* **TASK DETAILS**: Line by line, retype the material below exactly, from its first line up to and including the one holding "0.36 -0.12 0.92".

* **DATA PROVIDED**:
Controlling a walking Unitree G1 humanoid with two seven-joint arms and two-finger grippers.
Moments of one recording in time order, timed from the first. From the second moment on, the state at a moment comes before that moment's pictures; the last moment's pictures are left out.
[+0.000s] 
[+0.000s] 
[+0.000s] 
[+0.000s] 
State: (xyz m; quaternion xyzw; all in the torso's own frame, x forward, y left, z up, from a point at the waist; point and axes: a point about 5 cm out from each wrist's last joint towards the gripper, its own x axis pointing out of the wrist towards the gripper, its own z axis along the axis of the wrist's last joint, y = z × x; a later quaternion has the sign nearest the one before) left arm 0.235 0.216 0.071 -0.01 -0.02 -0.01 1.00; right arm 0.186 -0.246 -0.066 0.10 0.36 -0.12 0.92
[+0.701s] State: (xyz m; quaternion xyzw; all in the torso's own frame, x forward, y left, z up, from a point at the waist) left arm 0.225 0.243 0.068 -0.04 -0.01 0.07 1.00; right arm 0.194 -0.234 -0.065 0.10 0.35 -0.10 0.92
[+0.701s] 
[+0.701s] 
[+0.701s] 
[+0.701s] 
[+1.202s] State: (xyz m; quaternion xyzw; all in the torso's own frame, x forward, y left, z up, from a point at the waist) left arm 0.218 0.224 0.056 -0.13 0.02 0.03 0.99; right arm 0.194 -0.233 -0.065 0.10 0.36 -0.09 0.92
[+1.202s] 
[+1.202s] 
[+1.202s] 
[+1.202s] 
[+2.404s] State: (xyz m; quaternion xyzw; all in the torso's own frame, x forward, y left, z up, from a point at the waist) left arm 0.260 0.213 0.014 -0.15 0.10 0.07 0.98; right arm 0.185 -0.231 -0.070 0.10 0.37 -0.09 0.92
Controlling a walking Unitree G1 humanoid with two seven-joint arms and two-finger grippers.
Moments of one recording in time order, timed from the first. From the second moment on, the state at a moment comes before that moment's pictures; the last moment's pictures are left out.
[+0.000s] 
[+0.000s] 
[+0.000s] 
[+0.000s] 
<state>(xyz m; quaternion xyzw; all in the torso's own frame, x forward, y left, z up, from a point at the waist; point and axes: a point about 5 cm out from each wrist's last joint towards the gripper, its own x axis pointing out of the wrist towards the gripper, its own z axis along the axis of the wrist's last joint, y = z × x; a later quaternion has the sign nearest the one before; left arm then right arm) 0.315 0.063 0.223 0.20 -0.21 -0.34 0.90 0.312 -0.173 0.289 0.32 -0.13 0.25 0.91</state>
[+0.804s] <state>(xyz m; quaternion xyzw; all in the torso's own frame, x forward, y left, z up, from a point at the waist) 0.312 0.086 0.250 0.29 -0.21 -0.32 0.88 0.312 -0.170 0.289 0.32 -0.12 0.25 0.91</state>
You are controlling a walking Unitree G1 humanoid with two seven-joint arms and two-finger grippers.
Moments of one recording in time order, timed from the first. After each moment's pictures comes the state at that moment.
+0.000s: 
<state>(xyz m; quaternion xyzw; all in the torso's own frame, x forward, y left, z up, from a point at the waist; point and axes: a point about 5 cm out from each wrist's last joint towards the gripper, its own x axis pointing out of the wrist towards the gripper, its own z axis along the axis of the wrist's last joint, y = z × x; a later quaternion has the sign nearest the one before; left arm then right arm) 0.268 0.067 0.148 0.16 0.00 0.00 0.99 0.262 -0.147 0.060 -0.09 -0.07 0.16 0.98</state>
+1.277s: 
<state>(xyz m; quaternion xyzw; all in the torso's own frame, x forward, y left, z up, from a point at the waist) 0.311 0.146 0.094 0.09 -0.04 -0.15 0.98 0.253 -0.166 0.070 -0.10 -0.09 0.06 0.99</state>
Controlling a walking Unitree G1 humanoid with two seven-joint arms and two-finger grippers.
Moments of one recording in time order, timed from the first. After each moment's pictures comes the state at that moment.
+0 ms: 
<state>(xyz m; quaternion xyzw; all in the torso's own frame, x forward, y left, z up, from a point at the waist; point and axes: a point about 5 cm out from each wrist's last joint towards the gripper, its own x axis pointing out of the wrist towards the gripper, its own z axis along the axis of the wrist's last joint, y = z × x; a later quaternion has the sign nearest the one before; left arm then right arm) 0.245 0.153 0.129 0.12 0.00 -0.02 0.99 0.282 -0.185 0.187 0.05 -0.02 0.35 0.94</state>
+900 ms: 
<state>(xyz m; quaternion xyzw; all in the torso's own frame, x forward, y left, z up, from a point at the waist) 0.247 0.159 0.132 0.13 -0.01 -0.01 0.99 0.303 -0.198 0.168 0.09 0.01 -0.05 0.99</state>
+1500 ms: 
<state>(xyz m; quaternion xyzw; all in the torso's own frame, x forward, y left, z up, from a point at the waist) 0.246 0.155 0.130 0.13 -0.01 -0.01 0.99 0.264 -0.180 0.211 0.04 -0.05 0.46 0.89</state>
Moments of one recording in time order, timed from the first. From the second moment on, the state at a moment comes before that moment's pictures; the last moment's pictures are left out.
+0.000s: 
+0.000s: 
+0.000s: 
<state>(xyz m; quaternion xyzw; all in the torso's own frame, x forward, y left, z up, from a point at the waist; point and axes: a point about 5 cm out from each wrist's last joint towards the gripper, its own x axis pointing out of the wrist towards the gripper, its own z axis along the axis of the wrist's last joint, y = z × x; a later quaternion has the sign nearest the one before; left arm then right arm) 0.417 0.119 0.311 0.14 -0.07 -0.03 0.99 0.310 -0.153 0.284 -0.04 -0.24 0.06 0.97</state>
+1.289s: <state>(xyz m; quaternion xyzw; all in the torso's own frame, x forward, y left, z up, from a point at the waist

* **YOUR SOLUTION**:
Controlling a walking Unitree G1 humanoid with two seven-joint arms and two-finger grippers.
Moments of one recording in time order, timed from the first. From the second moment on, the state at a moment comes before that moment's pictures; the last moment's pictures are left out.
[+0.000s] 
[+0.000s] 
[+0.000s] 
[+0.000s] 
State: (xyz m; quaternion xyzw; all in the torso's own frame, x forward, y left, z up, from a point at the waist; point and axes: a point about 5 cm out from each wrist's last joint towards the gripper, its own x axis pointing out of the wrist towards the gripper, its own z axis along the axis of the wrist's last joint, y = z × x; a later quaternion has the sign nearest the one before) left arm 0.235 0.216 0.071 -0.01 -0.02 -0.01 1.00; right arm 0.186 -0.246 -0.066 0.10 0.36 -0.12 0.92

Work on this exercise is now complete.